On Wed, Apr 02, 2025 at 10:03:10PM +0530, Bharadwaj Raju wrote:
> On Wed, Apr 2, 2025 at 9:47 PM Kent Overstreet
> <kent.overstreet@xxxxxxxxx> wrote:
> >
> > On Wed, Apr 02, 2025 at 09:40:40PM +0530, Bharadwaj Raju wrote:
> > > In bch2_bkey_pick_read_device, we're in an RCU lock. So, we can't call
> > > any potentially-sleeping functions. However, we call bch2_dev_rcu,
> > > which calls bch2_fs_inconsistent in its error case.

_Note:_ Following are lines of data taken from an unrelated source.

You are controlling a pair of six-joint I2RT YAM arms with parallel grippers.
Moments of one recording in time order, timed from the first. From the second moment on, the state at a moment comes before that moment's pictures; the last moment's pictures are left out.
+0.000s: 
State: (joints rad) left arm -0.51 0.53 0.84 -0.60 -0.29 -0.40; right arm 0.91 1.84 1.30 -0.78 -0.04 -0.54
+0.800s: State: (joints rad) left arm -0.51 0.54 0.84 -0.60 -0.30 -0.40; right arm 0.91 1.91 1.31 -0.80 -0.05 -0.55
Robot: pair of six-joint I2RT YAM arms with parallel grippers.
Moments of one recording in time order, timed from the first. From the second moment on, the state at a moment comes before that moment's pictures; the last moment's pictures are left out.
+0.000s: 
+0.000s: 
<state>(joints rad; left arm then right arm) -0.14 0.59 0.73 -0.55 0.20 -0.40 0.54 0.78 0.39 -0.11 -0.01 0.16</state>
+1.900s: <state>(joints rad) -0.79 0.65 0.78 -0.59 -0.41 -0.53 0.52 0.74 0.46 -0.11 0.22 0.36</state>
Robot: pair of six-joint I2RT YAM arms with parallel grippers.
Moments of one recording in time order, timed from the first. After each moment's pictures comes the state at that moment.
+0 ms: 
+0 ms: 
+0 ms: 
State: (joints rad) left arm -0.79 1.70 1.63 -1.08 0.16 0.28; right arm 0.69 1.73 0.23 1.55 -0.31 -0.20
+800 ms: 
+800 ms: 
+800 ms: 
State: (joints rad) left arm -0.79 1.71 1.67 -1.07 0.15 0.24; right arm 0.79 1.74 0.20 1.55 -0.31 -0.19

That then calls
> > > bch2_prt_print on a non-atomic printbuf, as well as uses the blocking
> > > variant of bch2_print_string_as_lines, both of which lead to calls to
> > > potentially-sleeping functions, namely krealloc with GFP_KERNEL
> > > and console_lock respectively.
> > >
> > > Give a nonzero atomic to the printbuf, and use the nonblocking variant
> > > of bch2_print_string_as_lines.
> >
> > Sorry, beat you to it :)
> >
> > You also missed the one the syzbot report actually hit -
> > bch2_inconsistent_error().
>
> Oops, thank you.
>
> If I'm not wrong, though, the bch2_print_string_as_lines
> still needs to be changed to bch2_print_string_as_lines_nonblocking?
>
> In my testing that also produces the same BUG warning.
>
> Should I make a patch for that?

Yeah, you're right - please do.

If you're feeling particularly adventurous - print_string_as_lines() is
a hack, I think we should be able to do something more robust by
skipping printk (that's where the 1k limit comes from) and calling
something lower level - that will require digging into the printk
codepath and finding lower level we can call.

I also just noticed that print_string_as_lines() needs to check for
being passed a NULL pointer - in case the printbuf memory allocation
fails. Want to get that one too?